- **Work item**:
I would like each line of the data that holds the word "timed" copied out.

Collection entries

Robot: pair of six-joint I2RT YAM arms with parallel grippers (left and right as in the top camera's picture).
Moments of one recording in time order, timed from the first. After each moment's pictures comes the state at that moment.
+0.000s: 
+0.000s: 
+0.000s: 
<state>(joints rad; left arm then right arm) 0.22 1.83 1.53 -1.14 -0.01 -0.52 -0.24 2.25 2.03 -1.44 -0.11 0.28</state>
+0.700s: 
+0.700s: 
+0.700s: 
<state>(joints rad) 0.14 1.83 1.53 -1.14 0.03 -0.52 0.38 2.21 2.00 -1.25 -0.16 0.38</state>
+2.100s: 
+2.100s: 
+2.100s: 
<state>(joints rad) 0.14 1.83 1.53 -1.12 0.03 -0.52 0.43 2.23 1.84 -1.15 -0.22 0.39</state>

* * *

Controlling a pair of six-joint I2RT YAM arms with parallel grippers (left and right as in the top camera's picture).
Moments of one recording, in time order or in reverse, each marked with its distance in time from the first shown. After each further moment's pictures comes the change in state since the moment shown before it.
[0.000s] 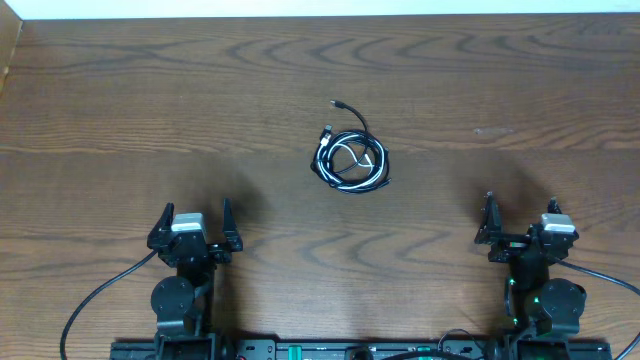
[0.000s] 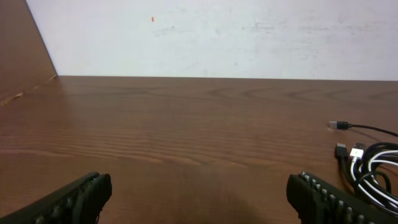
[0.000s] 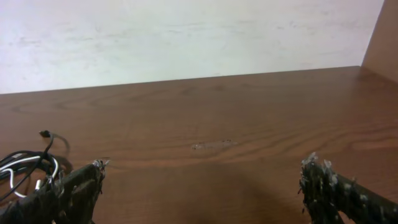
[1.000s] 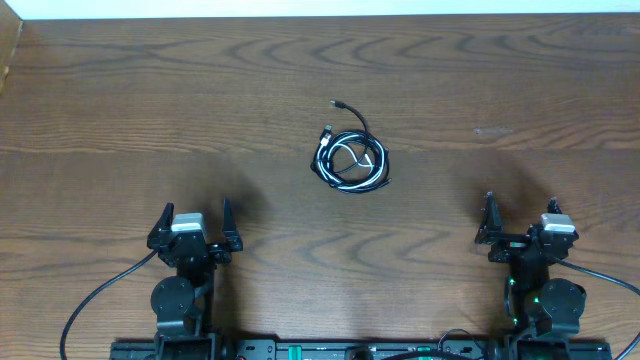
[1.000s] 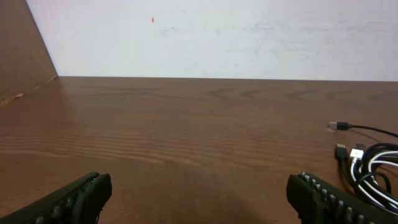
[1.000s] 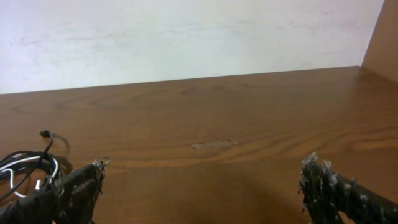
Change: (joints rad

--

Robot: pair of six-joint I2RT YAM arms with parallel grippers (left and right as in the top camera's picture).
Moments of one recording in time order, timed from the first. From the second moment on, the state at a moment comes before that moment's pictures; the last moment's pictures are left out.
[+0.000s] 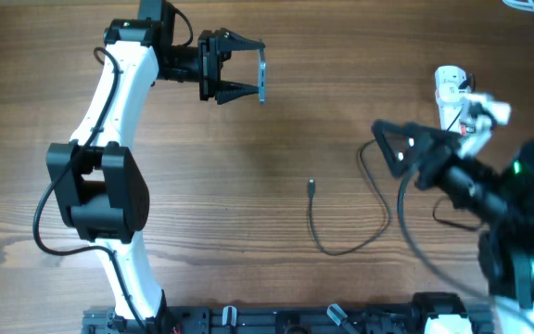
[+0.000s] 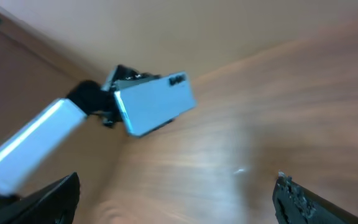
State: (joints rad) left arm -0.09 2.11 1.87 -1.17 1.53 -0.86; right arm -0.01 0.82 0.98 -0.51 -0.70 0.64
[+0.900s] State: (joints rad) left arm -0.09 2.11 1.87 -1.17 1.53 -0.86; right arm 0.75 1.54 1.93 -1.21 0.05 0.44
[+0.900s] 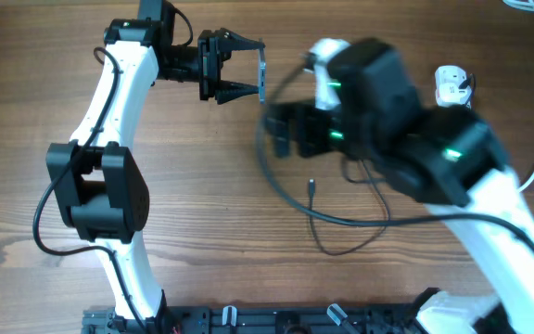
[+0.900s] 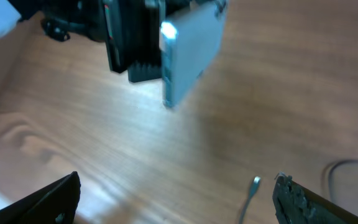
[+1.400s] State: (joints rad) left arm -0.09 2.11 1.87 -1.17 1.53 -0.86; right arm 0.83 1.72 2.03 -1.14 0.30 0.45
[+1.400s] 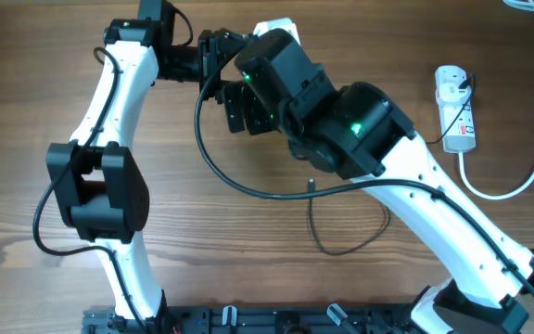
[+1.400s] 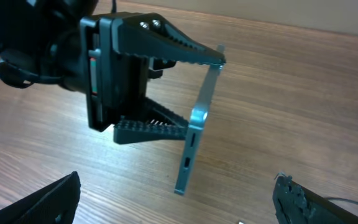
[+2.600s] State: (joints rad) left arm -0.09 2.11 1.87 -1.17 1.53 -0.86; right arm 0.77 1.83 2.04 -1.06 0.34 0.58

- **Your response**:
Moments of one recording in time order, timed from the first. After each moment's pictures comes the state at that moment.
Moments of one recording in time order, timed from the first. From the second moment on, the state at a moment comes before that moment's pictures; the last moment's pictures are left out.

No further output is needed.